● **Task statement**
Starting at the line that contains "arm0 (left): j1", copy each line through the end of the listing below. Include both ends and output nothing more.

● **Dataset extract**
┄┄┄┄┄┄
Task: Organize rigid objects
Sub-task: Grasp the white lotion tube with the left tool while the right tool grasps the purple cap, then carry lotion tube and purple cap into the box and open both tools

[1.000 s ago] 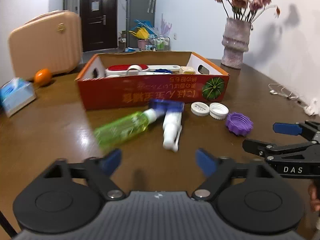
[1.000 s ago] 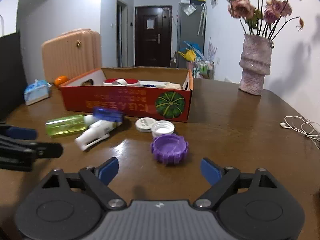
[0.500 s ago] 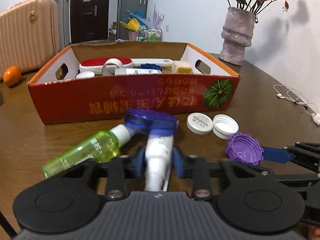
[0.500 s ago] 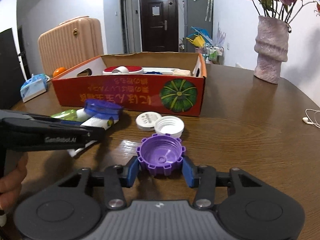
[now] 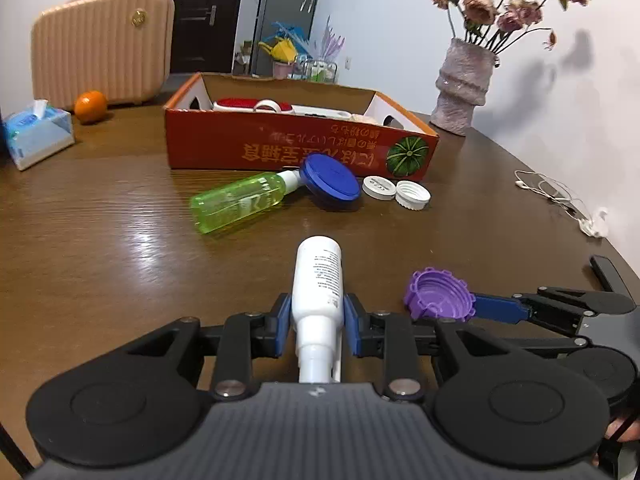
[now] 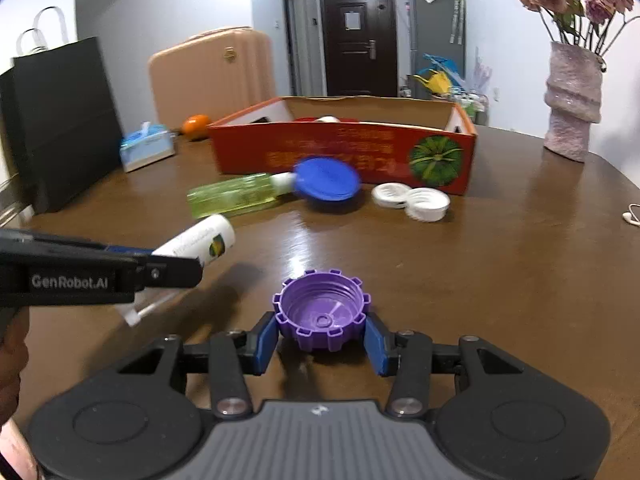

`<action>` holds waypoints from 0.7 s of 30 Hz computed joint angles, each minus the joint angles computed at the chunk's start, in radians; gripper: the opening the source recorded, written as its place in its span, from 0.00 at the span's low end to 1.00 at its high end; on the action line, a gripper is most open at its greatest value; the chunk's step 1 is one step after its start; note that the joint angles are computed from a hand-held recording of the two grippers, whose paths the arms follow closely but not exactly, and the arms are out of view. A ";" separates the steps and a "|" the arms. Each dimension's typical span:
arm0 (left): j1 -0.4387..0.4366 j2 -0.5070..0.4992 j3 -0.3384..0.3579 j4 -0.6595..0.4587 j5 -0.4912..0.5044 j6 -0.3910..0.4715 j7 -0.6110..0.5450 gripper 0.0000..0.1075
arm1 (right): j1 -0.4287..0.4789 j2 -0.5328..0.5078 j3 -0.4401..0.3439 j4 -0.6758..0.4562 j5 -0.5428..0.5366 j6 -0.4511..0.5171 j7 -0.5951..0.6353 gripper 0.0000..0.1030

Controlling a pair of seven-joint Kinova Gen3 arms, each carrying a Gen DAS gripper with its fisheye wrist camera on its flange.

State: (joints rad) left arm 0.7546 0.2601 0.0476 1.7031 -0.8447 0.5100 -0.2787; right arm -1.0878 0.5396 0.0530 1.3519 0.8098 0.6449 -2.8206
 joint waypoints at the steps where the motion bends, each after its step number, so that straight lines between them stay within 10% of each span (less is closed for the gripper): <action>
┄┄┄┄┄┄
● **Exercise output**
arm0 (left): j1 -0.4387..0.4366 j2 -0.5070..0.4992 j3 -0.3384..0.3579 j4 -0.6595..0.4587 j5 -0.4912..0.5044 j6 -0.3910..0.4715 j7 -0.6110..0.5450 gripper 0.0000..0.1075
arm1 (right): j1 -0.4287..0.4789 j2 -0.5328..0.5078 j3 -0.4401..0.3439 j4 -0.6758..0.4562 j5 -0.5428..0.5366 j6 -0.4511..0.5171 j7 -0.5951..0.6353 gripper 0.0000..0.1030

Controlling a pair of seven-joint Kinova Gen3 arms, each carrying a Gen DAS gripper with its fisheye wrist camera on its flange.

State: (joints rad) left arm 0.7546 0.2601 0.0476 1.7031 -0.8447 0.5100 -0.2787; right arm -1.0878 0.5396 0.0530 1.3519 0.8098 0.6449 -2.8206
 joint waypoints at the steps where the motion bends, each after its step number, so that straight lines between them stay within 10% of each span (less is closed for the gripper): <action>

The requested output has been fully supplied.